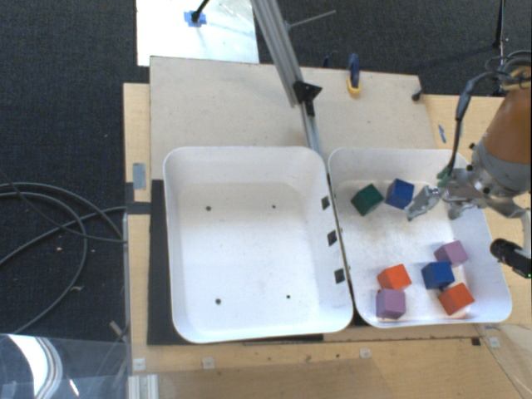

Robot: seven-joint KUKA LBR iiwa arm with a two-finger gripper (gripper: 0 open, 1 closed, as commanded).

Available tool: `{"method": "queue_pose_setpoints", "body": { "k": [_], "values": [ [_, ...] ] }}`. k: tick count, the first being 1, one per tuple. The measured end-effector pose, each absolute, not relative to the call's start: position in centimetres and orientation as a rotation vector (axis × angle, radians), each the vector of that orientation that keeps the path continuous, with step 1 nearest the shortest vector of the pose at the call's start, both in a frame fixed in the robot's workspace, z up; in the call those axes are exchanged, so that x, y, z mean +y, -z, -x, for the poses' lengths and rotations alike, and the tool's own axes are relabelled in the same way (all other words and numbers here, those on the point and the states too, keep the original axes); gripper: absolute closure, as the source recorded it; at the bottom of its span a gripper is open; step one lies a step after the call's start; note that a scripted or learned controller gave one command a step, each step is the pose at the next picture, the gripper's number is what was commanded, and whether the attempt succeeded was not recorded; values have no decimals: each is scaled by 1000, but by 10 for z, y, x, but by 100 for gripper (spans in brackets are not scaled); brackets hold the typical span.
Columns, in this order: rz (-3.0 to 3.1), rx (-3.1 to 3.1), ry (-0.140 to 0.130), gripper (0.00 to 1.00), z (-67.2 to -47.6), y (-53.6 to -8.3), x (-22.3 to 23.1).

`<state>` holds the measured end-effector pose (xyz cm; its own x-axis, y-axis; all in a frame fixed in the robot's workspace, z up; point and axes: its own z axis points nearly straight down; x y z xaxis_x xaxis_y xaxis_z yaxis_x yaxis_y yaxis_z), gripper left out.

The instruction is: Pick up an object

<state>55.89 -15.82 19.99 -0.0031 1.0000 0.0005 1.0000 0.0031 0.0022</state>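
The right bin [378, 241] holds several small cubes. A green cube [366, 199] and a blue cube [400, 193] sit near its back edge. Toward the front lie a purple cube [451, 253], a second blue cube [437, 274], an orange cube [394, 278], another purple cube [390, 303] and a red-orange cube [455, 298]. My gripper [439, 205] hangs over the back right of this bin, just right of the first blue cube. Its fingers are spread open with nothing between them.
The left bin [249, 248] stands beside the right one, with a shared wall between them. A metal pole [283, 48] slants over the back of the bench. Cables lie on the floor at left.
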Motion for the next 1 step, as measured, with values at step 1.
{"method": "queue_pose_setpoints", "body": {
  "k": [1],
  "values": [
    [-2211,2229,-5,0,-633,-157,-152]
  ]
}}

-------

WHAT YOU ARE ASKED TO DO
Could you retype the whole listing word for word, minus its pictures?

COMPLETED EXERCISE
Robot: seven-joint KUKA LBR iiwa arm with a two-finger gripper (gripper: 0 open, 1 closed, as commanded).

Available tool: `{"method": "queue_pose_setpoints", "body": { "k": [_], "values": [ [_, ...] ] }}`. k: tick count, the first being 1, one per tuple. The measured end-effector pose, each absolute, not relative to the call's start: position in centimetres and orientation as a rotation vector (axis × angle, radians), each the vector of that orientation that keeps the path continuous, with step 1 nearest the shortest vector of the pose at the call's start, both in a frame fixed in the robot's workspace, z up; in the call those axes are exchanged, so that x, y, z mean +y, -z, -x, for the poses' lengths and rotations alike, and the tool's own axes are relabelled in the same way (all other words and numbers here, those on the point and the states too, keep the original axes); gripper: absolute closure, as the source recorded it; at the bottom of its span a gripper is open; step one lies a step after the call's start; note that a scripted or learned controller gave one command a step, each step is the pose at the next picture, the gripper's number is what was commanded, and whether the attempt succeeded was not recorded; values have no decimals: each is scaled by 1000, but by 10 for z, y, x, but by 100 for gripper (spans in brackets are not scaled); brackets hold the typical span.
Columns, in this order: rz (-3.0 to 3.1), rx (-3.1 to 3.1), ry (-0.140 to 0.130), gripper (0.00 to 1.00), z (-67.2 to -47.6), y (-53.6 to -8.3), x (-22.3 to 23.1).

`<state>` holds the measured end-effector pose (xyz cm; its own x-axis, y-axis; all in a frame fixed in the robot's workspace, z up; point and axes: its own z axis points nearly straight down; x y z xaxis_x xaxis_y xaxis_z yaxis_x yaxis_y yaxis_z), gripper left out.

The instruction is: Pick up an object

<state>55.89 -15.82 19.99 -0.0031 1.0000 0.0005 1.0000 0.0031 0.0022</state>
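The right bin [378, 241] holds several small cubes. A green cube [366, 199] and a blue cube [400, 193] sit near its back edge. Toward the front lie a purple cube [451, 253], a second blue cube [437, 274], an orange cube [394, 278], another purple cube [390, 303] and a red-orange cube [455, 298]. My gripper [439, 205] hangs over the back right of this bin, just right of the first blue cube. Its fingers are spread open with nothing between them.
The left bin [249, 248] stands beside the right one, with a shared wall between them. A metal pole [283, 48] slants over the back of the bench. Cables lie on the floor at left.
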Motion for the next 1 step, as measured, with values at step 1.
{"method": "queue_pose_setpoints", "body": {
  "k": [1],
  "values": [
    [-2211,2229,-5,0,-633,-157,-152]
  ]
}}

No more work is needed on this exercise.